WORK INSTRUCTIONS => Take the entries below and print, exactly, the stretch from the line containing "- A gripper" through the line containing "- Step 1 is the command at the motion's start", both included.
======
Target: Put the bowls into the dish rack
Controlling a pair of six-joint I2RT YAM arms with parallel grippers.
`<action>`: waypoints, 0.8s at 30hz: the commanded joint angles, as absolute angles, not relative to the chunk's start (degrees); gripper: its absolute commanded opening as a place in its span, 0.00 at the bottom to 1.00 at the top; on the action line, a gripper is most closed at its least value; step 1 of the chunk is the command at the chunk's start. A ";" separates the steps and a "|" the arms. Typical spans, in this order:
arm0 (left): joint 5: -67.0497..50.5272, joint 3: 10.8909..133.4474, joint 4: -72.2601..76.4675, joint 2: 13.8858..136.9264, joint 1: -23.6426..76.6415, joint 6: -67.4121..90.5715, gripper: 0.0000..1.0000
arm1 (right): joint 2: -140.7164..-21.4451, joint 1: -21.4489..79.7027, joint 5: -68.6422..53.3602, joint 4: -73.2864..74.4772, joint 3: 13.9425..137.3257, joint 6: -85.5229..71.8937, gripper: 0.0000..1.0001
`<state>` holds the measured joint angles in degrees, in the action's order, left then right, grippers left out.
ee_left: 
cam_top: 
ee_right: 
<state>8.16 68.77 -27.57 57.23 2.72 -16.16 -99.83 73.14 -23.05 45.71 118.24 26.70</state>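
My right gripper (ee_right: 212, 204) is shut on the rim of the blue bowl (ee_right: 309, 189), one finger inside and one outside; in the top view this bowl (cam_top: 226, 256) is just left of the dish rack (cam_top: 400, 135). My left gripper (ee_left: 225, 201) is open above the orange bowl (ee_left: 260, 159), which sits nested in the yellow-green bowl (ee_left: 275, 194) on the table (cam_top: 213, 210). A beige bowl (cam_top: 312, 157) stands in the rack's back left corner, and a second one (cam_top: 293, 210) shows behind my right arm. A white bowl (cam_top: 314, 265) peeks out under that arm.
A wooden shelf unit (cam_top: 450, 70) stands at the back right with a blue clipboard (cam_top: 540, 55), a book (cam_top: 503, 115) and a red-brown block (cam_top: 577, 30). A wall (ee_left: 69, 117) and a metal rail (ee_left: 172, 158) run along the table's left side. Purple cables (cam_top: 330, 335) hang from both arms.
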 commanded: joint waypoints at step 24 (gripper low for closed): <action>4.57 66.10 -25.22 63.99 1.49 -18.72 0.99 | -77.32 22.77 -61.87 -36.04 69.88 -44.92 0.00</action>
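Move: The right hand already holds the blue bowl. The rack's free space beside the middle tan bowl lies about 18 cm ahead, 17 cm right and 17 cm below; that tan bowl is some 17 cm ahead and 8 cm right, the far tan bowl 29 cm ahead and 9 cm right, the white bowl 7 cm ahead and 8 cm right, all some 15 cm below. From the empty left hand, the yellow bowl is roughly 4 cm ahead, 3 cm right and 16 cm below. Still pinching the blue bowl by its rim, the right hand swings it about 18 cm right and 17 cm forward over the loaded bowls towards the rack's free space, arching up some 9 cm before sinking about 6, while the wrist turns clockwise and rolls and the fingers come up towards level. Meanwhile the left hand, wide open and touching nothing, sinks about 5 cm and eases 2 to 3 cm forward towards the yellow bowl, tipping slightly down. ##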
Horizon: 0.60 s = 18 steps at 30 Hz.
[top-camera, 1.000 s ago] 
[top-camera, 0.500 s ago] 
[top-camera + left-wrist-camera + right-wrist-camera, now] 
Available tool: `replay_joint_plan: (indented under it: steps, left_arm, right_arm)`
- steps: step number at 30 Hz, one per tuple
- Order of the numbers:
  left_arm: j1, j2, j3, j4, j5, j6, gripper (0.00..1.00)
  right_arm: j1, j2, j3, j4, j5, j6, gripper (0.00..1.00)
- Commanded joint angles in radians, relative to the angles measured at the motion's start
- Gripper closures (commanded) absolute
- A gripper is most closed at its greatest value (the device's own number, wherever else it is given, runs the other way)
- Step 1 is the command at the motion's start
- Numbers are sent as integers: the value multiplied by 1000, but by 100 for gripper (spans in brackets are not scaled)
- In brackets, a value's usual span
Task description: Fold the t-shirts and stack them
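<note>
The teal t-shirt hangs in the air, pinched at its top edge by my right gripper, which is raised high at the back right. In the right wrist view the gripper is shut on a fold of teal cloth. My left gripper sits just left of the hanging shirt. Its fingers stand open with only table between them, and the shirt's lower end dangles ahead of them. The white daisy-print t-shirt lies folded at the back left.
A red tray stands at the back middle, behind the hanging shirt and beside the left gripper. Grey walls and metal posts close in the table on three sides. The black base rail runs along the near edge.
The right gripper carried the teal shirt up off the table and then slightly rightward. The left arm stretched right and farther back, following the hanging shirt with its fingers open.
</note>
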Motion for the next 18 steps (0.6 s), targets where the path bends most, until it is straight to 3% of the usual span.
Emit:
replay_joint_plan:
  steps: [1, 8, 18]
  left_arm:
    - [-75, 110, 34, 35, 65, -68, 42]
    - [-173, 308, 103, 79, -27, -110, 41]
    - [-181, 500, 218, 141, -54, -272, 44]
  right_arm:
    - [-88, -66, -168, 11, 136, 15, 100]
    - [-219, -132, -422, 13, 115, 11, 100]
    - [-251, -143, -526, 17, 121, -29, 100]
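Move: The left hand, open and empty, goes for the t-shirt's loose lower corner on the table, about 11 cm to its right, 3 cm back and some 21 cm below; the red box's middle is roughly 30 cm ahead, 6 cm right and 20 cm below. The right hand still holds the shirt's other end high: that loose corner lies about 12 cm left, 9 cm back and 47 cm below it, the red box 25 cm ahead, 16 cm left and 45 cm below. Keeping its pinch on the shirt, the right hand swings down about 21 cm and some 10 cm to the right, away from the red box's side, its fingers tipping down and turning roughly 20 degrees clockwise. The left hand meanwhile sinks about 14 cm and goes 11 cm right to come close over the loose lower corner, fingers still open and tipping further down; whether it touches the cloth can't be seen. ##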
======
EXERCISE SOLUTION =>
- A gripper is most closed at its greatest value (the device's own number, wherever else it is given, runs the other way)
- Step 1 is the command at the motion's start

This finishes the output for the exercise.